* _Task instructions_: Every line below must be given again exactly.

* _Recorded information_:
──────────
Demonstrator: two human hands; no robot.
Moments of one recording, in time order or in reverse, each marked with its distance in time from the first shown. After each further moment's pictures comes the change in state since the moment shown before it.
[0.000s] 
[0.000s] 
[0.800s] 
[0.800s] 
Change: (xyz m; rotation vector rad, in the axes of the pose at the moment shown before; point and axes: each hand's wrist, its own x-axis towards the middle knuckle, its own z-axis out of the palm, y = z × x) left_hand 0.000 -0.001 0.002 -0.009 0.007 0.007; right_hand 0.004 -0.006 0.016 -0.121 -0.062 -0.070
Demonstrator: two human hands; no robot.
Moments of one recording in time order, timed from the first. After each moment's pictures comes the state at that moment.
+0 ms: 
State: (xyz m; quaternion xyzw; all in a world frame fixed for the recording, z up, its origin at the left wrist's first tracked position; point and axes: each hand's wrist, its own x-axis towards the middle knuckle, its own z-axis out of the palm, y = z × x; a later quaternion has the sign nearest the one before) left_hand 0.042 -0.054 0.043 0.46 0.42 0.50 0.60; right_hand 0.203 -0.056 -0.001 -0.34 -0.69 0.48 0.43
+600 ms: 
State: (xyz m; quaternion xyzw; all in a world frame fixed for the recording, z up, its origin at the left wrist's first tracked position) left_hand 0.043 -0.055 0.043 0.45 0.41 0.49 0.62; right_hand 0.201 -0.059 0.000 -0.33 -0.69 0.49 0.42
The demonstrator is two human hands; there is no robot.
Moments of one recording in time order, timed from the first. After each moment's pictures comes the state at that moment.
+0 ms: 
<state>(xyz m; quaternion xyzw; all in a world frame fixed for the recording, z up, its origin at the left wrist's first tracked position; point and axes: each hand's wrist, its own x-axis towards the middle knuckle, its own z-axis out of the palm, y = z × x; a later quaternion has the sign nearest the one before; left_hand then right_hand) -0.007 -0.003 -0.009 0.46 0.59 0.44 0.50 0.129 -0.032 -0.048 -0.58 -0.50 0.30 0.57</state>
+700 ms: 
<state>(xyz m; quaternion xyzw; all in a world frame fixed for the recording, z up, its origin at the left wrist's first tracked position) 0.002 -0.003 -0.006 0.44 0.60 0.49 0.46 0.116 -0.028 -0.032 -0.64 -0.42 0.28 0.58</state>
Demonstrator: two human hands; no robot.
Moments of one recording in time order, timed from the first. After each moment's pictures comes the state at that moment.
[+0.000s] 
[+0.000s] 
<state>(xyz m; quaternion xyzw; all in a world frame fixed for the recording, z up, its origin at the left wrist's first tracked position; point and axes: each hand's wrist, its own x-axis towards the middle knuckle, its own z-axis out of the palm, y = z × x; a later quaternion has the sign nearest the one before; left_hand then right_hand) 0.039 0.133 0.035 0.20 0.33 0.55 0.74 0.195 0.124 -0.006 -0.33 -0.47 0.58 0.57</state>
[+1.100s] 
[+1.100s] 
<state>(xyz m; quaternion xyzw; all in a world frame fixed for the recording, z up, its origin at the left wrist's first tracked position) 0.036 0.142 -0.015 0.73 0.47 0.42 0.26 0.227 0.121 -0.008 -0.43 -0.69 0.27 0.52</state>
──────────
* _Answer space_:
Demonstrator: two human hands; no robot.
Moments of one recording, in time order or in reverse, each marked with its distance in time from the first shown. After each further moment's pictures comes the change in state since the moment shown before it.
[0.000s] 
[0.000s] 
[0.800s] 
[0.800s] 
Change: (xyz m; rotation vector rad, in the axes of the pose at the moment shown before; point and axes: each hand's wrist, its own x-axis towards the middle knuckle, its own z-axis out of the palm, y = z × x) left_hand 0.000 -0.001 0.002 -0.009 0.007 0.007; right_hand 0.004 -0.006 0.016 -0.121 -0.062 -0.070
Demonstrator: two human hands; no robot.
Moments of one recording in time order, timed from the first. After each moment's pictures comes the state at that moment.
+0 ms: 
State: (xyz m; quaternion xyzw; all in a world frame fixed for the recording, z up, its origin at the left wrist's first tracked position; point and axes: each hand's wrist, its own x-axis towards the middle knuckle, its own z-axis out of the palm, y = z × x; a later quaternion has the sign nearest the one before) left_hand 0.042 -0.054 0.043 0.46 0.42 0.50 0.60; right_hand 0.203 -0.056 -0.001 -0.34 -0.69 0.48 0.43
+600 ms: 
State: (xyz m; quaternion xyzw; all in a world frame fixed for the recording, z up, its origin at the left wrist's first tracked position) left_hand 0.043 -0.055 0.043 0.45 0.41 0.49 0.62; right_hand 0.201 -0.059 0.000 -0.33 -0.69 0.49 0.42
The demonstrator is two human hands; there is no robot.
Moments of one recording in time order, timed from the first. After each moment's pictures comes the state at that moment.
+0 ms: 
<state>(xyz m; quaternion xyzw; all in a world frame fixed for the recording, z up, its origin at the left wrist's first tracked position; point and axes: each hand's wrist, its own x-axis towards the middle knuckle, its own z-axis out of the palm, y = z × x; a later quaternion has the sign nearest the one before; left_hand then right_hand) -0.007 -0.003 -0.009 0.46 0.59 0.44 0.50 0.129 -0.032 -0.048 -0.58 -0.50 0.30 0.57</state>
+700 ms: 
<state>(xyz m; quaternion xyzw; all in a world frame fixed for the recording, z up, its origin at the left wrist's first tracked position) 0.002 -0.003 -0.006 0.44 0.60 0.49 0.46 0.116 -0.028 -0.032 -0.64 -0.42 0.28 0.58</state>
Demonstrator: two human hands; no robot.
Moments of one recording in time order, timed from the first. After each moment's pictures comes the state at that moment.
[+0.000s] 
[+0.000s] 
<state>(xyz m; quaternion xyzw; all in a world frame fixed for the recording, z up, its origin at the left wrist's first tracked position; point and axes: each hand's wrist, its own x-axis towards the middle knuckle, its own z-axis out of the palm, y = z × x; a later quaternion has the sign nearest the one before; left_hand then right_hand) 0.039 0.133 0.035 0.20 0.33 0.55 0.74 0.195 0.124 -0.006 -0.33 -0.47 0.58 0.57</state>
[+1.100s] 
[+1.100s] 
<state>(xyz m; quaternion xyzw; all in a world frame fixed for the recording, z up, its origin at the left wrist's first tracked position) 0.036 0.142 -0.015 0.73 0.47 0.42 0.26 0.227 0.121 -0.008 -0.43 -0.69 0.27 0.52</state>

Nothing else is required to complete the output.